**Work required:**
Please give back the listing below in full. Change nothing.

**Dataset section:**

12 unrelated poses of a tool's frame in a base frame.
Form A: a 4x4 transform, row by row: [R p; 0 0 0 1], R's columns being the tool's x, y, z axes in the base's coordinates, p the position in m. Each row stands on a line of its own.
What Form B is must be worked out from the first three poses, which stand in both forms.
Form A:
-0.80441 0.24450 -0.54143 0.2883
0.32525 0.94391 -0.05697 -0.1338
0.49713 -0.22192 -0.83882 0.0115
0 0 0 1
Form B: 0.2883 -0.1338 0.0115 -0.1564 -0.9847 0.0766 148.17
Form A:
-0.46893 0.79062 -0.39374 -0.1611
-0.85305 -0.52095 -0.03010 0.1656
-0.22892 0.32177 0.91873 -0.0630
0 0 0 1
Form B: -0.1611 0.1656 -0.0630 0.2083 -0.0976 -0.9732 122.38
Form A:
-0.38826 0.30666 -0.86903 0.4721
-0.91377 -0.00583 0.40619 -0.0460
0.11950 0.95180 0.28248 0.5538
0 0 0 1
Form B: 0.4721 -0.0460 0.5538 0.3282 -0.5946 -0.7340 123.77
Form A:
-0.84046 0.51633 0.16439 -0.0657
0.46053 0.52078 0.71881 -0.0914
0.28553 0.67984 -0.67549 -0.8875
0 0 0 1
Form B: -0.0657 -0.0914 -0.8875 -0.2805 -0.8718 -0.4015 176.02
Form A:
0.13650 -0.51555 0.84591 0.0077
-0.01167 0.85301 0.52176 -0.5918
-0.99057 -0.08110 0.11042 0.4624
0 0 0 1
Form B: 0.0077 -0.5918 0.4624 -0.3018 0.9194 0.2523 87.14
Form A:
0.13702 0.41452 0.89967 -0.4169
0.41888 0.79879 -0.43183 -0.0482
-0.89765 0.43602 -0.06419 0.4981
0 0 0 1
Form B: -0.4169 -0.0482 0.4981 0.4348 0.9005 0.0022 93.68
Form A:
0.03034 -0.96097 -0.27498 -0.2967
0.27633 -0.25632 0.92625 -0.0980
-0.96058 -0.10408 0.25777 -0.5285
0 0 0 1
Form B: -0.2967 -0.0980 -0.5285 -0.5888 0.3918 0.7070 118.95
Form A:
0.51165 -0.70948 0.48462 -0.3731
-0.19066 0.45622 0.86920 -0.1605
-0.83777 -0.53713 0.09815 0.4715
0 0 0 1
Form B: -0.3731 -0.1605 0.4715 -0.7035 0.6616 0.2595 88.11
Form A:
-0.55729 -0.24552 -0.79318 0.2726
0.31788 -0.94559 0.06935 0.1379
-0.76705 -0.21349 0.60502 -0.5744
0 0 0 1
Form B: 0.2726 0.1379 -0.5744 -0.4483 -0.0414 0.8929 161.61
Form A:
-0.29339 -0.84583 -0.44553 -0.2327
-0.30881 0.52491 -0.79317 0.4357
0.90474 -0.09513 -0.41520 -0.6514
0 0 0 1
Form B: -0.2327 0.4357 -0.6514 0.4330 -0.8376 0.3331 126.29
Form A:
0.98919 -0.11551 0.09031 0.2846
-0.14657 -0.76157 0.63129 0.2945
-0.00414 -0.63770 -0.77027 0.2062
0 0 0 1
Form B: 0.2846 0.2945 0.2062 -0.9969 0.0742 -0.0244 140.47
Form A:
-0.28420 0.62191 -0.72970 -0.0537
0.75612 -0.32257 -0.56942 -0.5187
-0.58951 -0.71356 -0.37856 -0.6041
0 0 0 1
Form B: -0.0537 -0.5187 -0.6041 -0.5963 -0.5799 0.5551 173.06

**Solution for this exercise:**
12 unrelated poses of a tool's frame in a base frame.
Form A: a 4x4 transform, row by row: [R p; 0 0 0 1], R's columns being the tool's x, y, z axes in the base's coordinates, p the position in m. Each row stands on a line of its own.
What Form B is must be worked out from the first three poses, which stand in both forms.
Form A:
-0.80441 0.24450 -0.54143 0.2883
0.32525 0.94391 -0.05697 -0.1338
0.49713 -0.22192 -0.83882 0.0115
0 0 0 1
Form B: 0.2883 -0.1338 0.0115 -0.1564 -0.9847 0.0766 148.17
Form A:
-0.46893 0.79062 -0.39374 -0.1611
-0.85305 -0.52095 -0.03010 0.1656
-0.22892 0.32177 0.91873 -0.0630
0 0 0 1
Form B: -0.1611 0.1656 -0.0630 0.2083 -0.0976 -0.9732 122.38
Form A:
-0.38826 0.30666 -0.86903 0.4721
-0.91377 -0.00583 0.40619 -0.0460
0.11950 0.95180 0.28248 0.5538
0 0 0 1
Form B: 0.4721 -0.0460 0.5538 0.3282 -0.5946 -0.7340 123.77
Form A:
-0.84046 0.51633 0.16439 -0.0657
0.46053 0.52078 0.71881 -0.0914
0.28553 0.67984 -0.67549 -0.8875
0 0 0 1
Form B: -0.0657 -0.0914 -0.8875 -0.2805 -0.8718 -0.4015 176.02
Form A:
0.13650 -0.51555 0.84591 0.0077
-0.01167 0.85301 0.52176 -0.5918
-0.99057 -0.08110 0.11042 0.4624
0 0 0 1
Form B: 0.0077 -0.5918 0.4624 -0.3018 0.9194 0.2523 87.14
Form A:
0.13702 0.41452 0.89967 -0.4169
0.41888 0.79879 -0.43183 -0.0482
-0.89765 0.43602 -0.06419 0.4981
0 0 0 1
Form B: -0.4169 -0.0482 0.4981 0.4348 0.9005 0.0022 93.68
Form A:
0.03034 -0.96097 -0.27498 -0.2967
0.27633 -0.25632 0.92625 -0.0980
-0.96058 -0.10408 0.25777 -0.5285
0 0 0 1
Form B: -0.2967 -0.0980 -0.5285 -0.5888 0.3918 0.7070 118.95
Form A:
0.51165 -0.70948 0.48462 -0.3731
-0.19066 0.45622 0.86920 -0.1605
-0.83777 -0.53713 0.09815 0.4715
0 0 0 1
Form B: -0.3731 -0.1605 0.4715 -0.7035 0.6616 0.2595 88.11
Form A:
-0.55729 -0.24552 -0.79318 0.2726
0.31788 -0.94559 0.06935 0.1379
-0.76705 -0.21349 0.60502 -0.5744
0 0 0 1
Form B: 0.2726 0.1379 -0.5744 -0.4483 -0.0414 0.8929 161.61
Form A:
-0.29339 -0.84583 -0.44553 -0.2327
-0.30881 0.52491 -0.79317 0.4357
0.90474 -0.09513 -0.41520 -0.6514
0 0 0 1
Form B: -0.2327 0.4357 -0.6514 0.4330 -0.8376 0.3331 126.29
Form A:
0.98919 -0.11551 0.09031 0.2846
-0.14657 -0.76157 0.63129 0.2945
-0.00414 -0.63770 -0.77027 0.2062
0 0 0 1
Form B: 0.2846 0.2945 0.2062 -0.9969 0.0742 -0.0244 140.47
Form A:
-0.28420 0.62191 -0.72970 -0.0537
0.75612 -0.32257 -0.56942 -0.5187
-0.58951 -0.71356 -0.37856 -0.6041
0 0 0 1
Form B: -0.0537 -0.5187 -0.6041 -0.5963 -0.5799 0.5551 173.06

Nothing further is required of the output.